◆ PROBLEM DETAILS: Show every line below where "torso" appears.

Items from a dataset

=== Section Start ===

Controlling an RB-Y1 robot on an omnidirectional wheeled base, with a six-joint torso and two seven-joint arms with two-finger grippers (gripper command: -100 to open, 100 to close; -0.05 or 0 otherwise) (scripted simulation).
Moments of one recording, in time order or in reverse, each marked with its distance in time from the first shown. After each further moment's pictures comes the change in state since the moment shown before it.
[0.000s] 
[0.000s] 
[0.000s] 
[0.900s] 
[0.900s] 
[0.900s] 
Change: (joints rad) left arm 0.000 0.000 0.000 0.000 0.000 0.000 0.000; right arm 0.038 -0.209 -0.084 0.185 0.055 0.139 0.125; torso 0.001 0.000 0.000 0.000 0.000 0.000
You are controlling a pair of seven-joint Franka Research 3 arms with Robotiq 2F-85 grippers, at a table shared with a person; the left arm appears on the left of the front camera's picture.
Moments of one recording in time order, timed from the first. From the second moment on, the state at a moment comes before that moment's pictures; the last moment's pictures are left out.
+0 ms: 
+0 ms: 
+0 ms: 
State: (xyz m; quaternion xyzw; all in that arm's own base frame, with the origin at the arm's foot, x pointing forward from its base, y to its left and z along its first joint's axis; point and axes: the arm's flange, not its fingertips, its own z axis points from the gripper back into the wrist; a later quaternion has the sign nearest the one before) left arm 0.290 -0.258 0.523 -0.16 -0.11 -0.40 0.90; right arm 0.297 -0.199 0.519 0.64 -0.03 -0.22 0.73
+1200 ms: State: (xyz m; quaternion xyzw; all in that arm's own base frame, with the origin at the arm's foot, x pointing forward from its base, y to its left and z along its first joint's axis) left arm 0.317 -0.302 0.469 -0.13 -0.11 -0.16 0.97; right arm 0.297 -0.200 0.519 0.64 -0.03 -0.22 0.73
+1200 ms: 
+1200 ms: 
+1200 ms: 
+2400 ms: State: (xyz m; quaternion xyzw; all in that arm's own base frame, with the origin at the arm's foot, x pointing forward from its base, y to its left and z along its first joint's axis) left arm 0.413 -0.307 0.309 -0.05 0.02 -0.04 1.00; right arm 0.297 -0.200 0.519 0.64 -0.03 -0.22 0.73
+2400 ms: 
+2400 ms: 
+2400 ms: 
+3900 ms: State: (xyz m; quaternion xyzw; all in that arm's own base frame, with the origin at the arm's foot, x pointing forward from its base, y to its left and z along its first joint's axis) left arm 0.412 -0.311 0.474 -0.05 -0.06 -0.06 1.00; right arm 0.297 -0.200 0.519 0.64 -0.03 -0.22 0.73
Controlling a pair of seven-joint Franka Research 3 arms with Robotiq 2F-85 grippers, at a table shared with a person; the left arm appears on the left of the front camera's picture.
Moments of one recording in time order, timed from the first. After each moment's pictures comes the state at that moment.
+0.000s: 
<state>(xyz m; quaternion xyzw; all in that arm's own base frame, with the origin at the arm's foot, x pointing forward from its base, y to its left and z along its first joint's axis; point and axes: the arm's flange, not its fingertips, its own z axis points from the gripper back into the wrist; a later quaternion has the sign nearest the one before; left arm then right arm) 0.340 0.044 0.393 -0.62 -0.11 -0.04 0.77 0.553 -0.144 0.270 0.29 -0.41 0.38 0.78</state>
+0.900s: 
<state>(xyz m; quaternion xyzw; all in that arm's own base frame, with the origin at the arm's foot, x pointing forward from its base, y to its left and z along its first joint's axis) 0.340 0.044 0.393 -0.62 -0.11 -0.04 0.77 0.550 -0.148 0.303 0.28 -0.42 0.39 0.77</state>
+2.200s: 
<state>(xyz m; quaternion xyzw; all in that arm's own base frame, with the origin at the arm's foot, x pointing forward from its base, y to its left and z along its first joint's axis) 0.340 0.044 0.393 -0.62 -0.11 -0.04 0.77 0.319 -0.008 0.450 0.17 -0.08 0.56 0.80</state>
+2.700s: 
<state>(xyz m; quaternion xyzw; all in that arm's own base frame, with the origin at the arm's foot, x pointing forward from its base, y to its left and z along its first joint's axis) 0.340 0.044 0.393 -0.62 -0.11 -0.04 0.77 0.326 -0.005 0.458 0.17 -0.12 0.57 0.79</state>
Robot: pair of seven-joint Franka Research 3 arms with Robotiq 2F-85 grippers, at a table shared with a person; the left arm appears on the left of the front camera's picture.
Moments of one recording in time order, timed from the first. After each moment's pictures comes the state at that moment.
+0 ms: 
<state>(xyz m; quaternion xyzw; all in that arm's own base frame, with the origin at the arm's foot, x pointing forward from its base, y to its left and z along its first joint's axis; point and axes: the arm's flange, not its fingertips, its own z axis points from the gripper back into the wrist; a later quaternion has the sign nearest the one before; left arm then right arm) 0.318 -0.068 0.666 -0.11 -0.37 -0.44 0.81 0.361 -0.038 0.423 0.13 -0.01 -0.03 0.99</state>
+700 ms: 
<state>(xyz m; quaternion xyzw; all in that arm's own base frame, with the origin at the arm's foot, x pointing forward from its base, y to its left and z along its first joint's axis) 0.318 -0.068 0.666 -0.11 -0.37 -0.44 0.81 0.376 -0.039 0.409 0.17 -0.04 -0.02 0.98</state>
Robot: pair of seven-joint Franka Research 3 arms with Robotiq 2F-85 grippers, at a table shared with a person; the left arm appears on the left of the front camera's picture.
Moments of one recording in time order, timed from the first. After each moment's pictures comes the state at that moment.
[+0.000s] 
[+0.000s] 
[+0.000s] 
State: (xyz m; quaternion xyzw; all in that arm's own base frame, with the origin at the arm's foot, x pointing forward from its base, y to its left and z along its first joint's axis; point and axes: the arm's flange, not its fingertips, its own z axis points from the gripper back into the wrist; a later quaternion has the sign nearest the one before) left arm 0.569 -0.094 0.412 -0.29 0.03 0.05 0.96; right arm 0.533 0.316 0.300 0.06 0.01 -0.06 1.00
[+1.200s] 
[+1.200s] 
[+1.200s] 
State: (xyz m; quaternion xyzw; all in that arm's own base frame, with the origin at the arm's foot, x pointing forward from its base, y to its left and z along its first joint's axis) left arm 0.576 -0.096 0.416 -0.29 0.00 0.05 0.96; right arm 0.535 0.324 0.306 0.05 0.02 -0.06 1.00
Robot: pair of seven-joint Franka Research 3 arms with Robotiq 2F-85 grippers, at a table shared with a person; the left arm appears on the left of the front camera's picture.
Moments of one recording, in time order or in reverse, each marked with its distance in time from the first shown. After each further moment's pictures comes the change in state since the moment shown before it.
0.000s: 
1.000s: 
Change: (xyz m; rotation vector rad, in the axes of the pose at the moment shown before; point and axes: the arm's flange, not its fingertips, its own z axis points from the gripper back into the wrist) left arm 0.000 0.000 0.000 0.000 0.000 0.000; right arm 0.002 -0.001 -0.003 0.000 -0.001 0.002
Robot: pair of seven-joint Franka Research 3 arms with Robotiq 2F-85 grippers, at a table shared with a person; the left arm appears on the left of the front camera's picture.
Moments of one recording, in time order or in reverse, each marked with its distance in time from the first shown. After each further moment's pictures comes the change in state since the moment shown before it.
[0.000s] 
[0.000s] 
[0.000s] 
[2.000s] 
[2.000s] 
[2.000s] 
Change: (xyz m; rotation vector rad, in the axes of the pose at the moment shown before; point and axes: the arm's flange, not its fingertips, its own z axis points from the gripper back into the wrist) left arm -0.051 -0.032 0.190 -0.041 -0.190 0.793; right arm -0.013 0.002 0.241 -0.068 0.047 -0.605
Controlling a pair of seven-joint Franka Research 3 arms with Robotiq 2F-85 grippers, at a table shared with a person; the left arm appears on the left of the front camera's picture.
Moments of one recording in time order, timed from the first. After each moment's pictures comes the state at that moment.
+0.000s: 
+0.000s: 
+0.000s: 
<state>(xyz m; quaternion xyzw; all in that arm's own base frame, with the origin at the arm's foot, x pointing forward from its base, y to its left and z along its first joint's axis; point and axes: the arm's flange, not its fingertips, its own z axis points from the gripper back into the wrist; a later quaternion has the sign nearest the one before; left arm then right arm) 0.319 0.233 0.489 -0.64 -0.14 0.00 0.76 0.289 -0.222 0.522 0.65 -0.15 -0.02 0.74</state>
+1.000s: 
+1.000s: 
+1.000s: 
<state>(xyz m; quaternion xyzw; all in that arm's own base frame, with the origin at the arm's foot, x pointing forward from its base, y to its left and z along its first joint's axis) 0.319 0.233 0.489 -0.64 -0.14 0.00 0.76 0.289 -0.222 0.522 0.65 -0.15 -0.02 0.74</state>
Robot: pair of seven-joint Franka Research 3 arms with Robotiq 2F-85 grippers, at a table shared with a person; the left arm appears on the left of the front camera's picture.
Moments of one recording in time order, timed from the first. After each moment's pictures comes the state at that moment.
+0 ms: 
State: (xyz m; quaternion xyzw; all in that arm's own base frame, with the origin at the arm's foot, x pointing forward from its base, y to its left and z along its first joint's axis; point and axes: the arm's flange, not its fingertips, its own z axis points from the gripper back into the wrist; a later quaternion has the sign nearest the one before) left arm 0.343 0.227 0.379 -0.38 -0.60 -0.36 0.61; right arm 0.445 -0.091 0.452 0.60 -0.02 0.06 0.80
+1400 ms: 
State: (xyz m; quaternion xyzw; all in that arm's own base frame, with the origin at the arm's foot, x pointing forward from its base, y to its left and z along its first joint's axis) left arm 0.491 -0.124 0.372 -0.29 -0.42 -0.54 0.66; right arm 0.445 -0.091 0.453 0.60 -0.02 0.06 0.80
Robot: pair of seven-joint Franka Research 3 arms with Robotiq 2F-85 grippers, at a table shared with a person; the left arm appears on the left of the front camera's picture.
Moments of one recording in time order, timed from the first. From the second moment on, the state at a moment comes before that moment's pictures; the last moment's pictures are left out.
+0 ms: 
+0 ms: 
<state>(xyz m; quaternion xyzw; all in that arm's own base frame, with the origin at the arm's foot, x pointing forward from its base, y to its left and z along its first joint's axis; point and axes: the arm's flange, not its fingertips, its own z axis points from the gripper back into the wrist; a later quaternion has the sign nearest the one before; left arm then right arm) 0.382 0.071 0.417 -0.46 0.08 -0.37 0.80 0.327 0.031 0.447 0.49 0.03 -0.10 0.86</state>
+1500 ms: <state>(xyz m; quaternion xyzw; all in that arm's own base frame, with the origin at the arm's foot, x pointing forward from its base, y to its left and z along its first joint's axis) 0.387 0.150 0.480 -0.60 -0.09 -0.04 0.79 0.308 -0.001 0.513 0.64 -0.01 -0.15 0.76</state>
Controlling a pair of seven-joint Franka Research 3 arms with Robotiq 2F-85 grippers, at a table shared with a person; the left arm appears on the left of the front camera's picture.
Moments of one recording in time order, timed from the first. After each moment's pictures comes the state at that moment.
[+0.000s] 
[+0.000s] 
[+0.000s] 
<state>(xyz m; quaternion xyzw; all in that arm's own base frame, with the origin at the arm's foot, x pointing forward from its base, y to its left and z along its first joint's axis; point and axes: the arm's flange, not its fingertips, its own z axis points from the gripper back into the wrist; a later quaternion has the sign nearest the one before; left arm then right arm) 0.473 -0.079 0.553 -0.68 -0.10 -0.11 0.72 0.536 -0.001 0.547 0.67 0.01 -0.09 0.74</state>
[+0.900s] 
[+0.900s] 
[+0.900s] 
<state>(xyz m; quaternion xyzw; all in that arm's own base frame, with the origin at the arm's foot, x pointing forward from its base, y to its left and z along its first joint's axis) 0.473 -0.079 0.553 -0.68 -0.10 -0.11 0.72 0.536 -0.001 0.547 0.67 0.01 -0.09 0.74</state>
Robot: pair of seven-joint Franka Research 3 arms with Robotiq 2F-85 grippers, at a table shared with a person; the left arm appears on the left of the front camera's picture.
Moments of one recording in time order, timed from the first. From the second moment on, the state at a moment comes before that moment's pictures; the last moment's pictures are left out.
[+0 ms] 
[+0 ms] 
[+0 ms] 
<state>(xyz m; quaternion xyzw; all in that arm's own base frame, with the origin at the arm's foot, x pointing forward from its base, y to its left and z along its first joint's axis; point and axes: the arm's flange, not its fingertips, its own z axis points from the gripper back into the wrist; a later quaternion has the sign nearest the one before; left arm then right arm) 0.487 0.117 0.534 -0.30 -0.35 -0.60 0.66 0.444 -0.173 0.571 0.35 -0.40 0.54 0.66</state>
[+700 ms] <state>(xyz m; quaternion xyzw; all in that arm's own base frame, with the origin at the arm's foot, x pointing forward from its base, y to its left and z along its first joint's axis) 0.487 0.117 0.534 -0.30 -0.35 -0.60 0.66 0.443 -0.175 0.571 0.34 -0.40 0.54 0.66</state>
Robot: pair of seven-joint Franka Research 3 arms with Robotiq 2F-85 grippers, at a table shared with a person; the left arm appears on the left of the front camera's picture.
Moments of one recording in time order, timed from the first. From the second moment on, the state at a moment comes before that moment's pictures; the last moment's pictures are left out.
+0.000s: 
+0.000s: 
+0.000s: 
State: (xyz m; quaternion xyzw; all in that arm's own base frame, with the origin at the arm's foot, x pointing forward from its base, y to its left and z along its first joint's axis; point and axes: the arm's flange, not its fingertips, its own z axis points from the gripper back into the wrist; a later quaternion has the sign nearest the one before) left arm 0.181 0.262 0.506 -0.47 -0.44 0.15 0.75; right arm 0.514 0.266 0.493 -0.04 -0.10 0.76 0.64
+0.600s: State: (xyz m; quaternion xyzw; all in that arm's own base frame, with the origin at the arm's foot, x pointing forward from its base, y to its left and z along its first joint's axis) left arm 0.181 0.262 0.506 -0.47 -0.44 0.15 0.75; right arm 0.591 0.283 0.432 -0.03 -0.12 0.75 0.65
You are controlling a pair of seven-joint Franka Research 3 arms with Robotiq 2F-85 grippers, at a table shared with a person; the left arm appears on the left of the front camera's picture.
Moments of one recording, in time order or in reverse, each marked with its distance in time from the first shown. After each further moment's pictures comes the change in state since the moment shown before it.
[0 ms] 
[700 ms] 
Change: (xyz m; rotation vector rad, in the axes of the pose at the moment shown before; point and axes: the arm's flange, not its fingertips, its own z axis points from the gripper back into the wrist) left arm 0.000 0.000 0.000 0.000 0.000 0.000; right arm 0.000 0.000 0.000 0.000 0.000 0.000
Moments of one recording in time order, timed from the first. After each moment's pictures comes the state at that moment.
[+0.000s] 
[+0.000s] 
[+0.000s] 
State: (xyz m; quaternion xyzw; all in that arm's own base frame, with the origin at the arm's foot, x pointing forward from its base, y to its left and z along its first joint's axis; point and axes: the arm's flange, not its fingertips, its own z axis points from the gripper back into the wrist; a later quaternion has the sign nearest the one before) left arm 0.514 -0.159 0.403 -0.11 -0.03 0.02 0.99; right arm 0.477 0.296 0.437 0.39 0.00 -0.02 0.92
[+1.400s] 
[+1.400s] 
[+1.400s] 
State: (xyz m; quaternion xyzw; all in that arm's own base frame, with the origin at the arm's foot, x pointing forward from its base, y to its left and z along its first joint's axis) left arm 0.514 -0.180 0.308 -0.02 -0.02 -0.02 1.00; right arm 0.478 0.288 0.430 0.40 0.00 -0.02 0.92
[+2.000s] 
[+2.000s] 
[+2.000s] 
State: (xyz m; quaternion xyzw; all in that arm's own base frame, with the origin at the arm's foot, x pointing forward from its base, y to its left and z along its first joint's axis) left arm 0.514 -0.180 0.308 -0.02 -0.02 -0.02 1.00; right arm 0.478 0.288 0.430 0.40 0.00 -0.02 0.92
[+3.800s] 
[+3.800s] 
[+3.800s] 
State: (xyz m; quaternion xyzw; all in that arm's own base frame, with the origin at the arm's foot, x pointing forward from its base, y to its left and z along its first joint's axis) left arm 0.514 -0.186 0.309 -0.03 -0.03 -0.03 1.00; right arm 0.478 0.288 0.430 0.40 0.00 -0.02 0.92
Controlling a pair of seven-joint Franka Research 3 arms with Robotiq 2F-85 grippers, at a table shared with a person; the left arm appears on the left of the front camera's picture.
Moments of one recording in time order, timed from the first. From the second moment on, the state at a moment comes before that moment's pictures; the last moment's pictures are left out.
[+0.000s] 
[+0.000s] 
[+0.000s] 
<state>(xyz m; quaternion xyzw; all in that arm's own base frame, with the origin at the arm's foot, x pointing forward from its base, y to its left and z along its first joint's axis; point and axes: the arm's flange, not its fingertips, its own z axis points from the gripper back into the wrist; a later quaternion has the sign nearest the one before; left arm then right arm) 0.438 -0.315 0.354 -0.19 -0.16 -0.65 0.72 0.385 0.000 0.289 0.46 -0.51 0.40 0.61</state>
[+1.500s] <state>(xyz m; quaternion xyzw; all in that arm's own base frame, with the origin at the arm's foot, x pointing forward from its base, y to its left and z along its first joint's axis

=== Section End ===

◆ OUTPUT BELOW:
Controlling an RB-Y1 robot on an omnidirectional wheeled base, with a six-joint torso and two seven-joint arms with two-finger grippers (gripper command: -100 to open, 100 to close; -0.05 or 0 otherwise) (scripted simulation).
Change: (joints rad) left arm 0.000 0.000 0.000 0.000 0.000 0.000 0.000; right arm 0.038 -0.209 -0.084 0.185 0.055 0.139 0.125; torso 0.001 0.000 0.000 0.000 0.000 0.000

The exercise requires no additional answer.